Bahasa Al-Qur’an di sini sangat dekat dengan pengalaman sehari-hari. Malam menutupi hiruk-pikuk, tidur menghentikan aktivitas, lalu siang membuka kesempatan untuk memulai lagi. Kita sering menyadari nilai tidur justru ketika sulit tidur, sakit, sangat lelah, atau bangun dalam keadaan tidak segar. Dari sini lahir pelajaran sederhana: kemampuan untuk tidur dengan tenang adalah nikmat yang layak disyukuri sebelum nikmat itu terasa berkurang.

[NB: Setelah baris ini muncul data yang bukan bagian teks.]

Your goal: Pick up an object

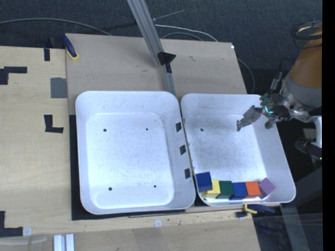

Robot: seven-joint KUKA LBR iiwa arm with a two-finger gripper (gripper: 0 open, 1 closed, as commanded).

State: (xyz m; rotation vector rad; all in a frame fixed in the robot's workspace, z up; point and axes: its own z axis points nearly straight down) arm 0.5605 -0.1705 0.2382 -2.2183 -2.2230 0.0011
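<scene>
Small blocks [233, 188] at lower right look light, stiff, tightly packed; the end purple block [266, 185] offers freest sides. Gripper [246, 120] hovers upper right, spread unclear

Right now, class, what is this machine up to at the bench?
A grey arm reaches in from the right, its claw poised over the upper part of the right bin. A row of coloured blocks sits along that bin's near edge, well apart from the claw. The left bin sits alongside.
</scene>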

Syukur atas tidur berarti mengakui bahwa tubuh memiliki hak untuk beristirahat, sekaligus menggunakan energi setelah bangun untuk hal yang bermanfaat.
Al-Qur’an juga mengingatkan bahwa tidur memiliki dimensi spiritual yang membuat manusia rendah hati. Dalam Surah Az-Zumar ayat 42, Allah menyebut pengambilan jiwa ketika mati dan ketika tidur. Ayat ini tidak berarti bahwa tidur secara fisiologis sama dengan kematian. Pesan utamanya bersifat teologis: manusia tidak sepenuhnya menguasai keberlangsungan hidupnya, bahkan ketika ia terlelap.
ٱللَّهُ يَتَوَفَّى ٱلْأَنفُسَ حِينَ مَوْتِهَا وَٱلَّتِى لَمْ تَمُتْ فِى مَنَامِهَا ۖ فَيُمْسِكُ ٱلَّتِى قَضَىٰ عَلَيْهَا ٱلْمَوْتَ وَيُرْسِلُ ٱلْأُخْرَىٰٓ إِلَىٰٓ أَجَلٍۢ مُّسَمًّى ۚ إِنَّ فِى ذَٰلِكَ لَـَٔايَـٰتٍۢ لِّقَوْمٍۢ يَتَفَكَّرُونَ
“Allah memegang nyawa seseorang pada saat kematiannya dan nyawa orang yang belum mati ketika dia tidur; lalu Dia tahan nyawa orang yang telah Dia tetapkan kematiannya dan Dia lepaskan yang lain sampai waktu yang ditentukan. Sungguh, pada yang demikian itu terdapat tanda-tanda bagi kaum yang berpikir.” QS. Az-Zumar [39]: 42.